Ablative fractional CO ₂ or Er:YAG lasers can be used to achieve reduced healing times and less risk of complications compared to fully ablative laser treatments. With fractional treatments, the laser creates microscopic columns of ablation and coagulation called MTZs, which are separated by normal untreated skin. Since only a fraction of the skin is treated, there is quicker healing and less risk of infection, pigmentary alteration, and scarring. Additionally, fractional treatments allow the laser operator to treat deeper into the skin with a significantly less risk of complications compared to a fully ablative treatment. The two parameters to control with ablative fractional lasers are (1) energy and (2) density. ^, With ablative fractional lasers, the energy level dictates the depth of laser penetration into the skin and therefore the depth of thermal injury. The density reflects how much of the skin is being treated (or the percentage of skin treated). Lower densities may lead to less dramatic results but are associated with less downtime and less risk of pigmentary complications, which is important in darker skin types. In addition, low densities paired with high energies are preferable in the treatment of surgical and traumatic scars. As the skin heals after fractional lasers, there is a sandpaper-like “peppering” on the skin due to microscopic epidermal necrotic debris. These microscopic epidermal necrotic debris are gradually exfoliated from the skin over several days, but sometimes take up to several weeks.

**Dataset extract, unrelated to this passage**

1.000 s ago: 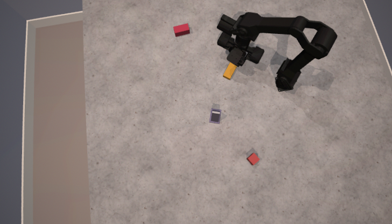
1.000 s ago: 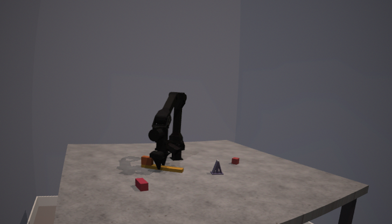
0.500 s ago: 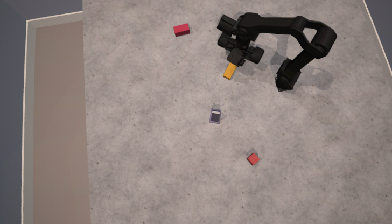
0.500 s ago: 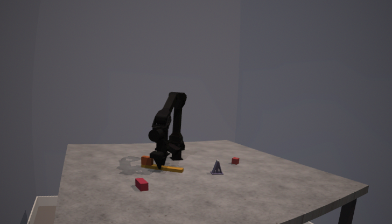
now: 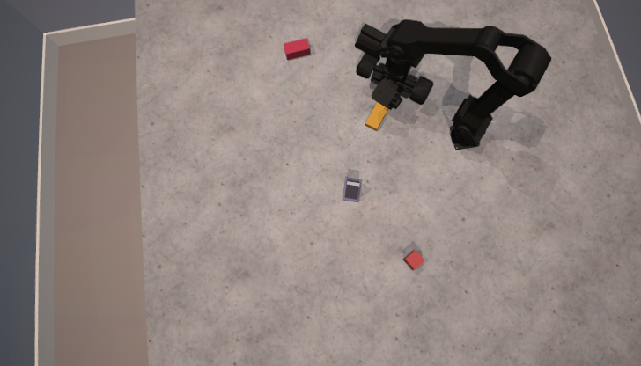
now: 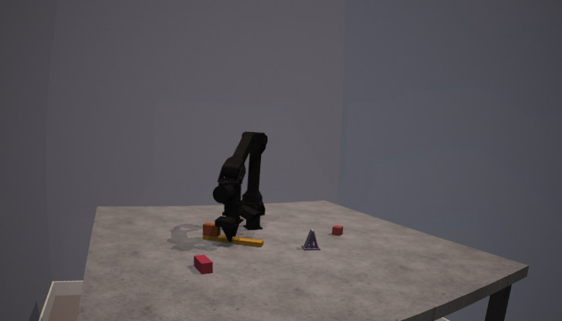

As the name implies, nonablative fractional lasers do not vaporize the skin, but instead create thousands of MTZs. The first nonablative fractional laser was a 1,550-nm erbium-doped fractionated laser that was released for clinical use in 2005, and a few adjustments were made a few years later to allow the zone of coagulation to reach a depth of 1.5 mm. This device was revolutionary in not only its nonablative fractional technology but also in its scanning handpiece using a technology called the Intelligent Optical Tracking System. Unlike traditional stamping pattern lasers, the Intelligent Optical Tracking System technology allows the laser operator to “roll” the handpiece on the skin with a uniform formation of MTZs on the skin surface. Several years later, a newer model was released that contained dual wavelengths (1,550-nm erbium-doped fiber and 1,927-nm thulium fiber). Today there are several nonablative fractional laser models, which employ wavelengths within the infrared spectrum such as 1,440 nm, 1,550 nm, 1,927 nm, and 1,940 nm. The deeper penetrating 1,440-nm and 1,550-nm wavelengths can be used to treat scars and fine lines, but the more superficial 1,927-nm and 1,940-nm wavelengths can be used for photorejuvenation and improvement of dermatoheliosis. A more recent advancement is the hybrid fractional laser that creates both vaporization and coagulation with its dual 2,940-nm and 1,470-nm wavelengths, respectively. The hybrid technology allows for simultaneous ablative and nonablative resurfacing to improve dermatoheliosis, texture, tone, and pigmentation.